There are, in fact, known methods for addressing such methodological problems, such as preregistering research studies, reporting multiple measures of evidentiary value, data sharing, online open peer-review, and more. These solutions, however, are time-consuming and expensive, create burdens on researchers and funding agencies, slow apparent scientific progress, and interfere with high-speed publication of peer-reviewed articles—the main currency of scientific career advancement. For these reasons, it requires herculean efforts to improve scientific practice in these ways—hence the suggestion to take a small step forward by just changing what p-values we consider to be “statistically significant.”
However, the difficulty of making these changes is based, however implicitly and invisibly, primarily on the assumption that the unit of scientific advance is the individual research study. If the study gets a “significant” result (however defined) it is a success, and if not, it is worthless.
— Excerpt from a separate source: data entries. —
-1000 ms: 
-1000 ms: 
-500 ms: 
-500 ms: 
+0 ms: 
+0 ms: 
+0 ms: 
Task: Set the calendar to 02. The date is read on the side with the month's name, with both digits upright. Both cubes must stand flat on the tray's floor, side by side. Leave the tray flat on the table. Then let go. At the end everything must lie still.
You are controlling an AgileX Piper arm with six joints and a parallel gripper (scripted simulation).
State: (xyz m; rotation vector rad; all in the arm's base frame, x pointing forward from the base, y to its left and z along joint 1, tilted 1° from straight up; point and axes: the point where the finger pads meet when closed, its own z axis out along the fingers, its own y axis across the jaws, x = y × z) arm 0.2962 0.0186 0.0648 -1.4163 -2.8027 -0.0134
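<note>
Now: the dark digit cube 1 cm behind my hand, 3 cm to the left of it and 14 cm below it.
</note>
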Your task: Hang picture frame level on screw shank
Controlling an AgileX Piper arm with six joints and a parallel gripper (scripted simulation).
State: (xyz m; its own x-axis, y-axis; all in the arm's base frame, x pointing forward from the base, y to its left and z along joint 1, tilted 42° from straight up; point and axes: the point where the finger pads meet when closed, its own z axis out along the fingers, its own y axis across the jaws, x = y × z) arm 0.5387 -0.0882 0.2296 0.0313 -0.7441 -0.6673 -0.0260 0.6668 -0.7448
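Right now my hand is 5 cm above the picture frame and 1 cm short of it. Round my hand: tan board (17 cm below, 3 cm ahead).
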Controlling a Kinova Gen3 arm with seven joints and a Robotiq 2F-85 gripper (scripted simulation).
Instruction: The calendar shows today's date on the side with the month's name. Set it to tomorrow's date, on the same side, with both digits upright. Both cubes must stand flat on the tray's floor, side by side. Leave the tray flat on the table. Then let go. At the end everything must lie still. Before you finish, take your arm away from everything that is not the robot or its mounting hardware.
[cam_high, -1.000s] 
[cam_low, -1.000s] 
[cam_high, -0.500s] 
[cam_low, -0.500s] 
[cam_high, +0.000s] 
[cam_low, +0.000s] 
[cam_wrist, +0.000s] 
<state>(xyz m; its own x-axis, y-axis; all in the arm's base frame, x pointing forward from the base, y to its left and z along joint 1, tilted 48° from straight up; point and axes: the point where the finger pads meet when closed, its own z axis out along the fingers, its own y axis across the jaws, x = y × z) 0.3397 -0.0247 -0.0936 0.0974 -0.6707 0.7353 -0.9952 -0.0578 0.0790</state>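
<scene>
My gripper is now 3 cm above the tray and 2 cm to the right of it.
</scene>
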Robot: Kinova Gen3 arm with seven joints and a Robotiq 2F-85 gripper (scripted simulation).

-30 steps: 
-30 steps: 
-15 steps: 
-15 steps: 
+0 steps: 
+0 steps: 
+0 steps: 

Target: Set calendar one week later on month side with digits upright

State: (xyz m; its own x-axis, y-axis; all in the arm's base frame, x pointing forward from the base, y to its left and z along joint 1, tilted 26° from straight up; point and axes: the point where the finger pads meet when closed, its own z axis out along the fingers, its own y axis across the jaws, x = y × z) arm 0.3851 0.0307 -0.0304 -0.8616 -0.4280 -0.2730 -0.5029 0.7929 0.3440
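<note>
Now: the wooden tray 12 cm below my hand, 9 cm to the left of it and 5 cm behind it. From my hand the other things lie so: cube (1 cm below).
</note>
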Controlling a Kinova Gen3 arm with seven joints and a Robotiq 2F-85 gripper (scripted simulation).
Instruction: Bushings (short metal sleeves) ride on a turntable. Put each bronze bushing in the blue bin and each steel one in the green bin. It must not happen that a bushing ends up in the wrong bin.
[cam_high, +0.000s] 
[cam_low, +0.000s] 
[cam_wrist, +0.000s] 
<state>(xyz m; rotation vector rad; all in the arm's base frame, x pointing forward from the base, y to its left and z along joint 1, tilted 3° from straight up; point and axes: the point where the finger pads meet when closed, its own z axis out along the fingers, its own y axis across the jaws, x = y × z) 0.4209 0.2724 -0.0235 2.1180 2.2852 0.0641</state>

This hidden idea lies behind the incentives of the individual researcher to perform as much “publishable” (read “statistically significant”) research as possible, and behind the incentives of the funding agencies to fund “transformative” (read “novel, not replications of previous studies”) and “reliable” (read “statistically significant”) research.
What we need, rather, is a more expansive and communal view of the scientific enterprise, in which we examine the totality of evidence for (and against) a hypothesis from potentially many different experiments. Starting from this viewpoint, we will design our studies from the get-go to give results that contribute evidence toward resolving a question, rather than results that we expect will resolve the question. Each measure of evidentiary value (such as the p-value) will then be considered not as a binary filter (“in or out”, “significant or not”), but as a quantitative measure to be combined with other such measures from other studies, to give an overall measure of the evidence for or against the hypothesis. In other words, the unit of scientific progress is more like the comprehensive metareview than the individual research study, and each study should be designed to fit into such a metareview. (Certainly, there are significant technical challenges to be solved, and the incentive structure of modern science needs to change. But that’s the point.)
Some 600 years ago, the idea of using controlled experimentation led to a revolution in how we develop reliable bodies of knowledge, and hence to modern science. Just over a century ago, the development of rigorous statistical analysis led to a revolution in how we evaluate the import of experimental results in complex situations. The lack of reproducibility indicates that we are now at the cusp of another great leap in scientific epistemology.
Pushing scientific investigation further requires us to do science that explicitly recognizes its communal and interconnected nature. Stopgap measures, such as the “p < 0.005” proposal, that harden the pernicious assumptions of decision criterion science will only harm science in the long term, even if they make small improvements in the short term. We must keep our collective eyes on the ball: Remove the term statistically significant, and replace it with multiple relevant and justified measures of evidentiary value, while working to build the standards, techniques, incentives, and institutions needed to support the grand edifice of future science.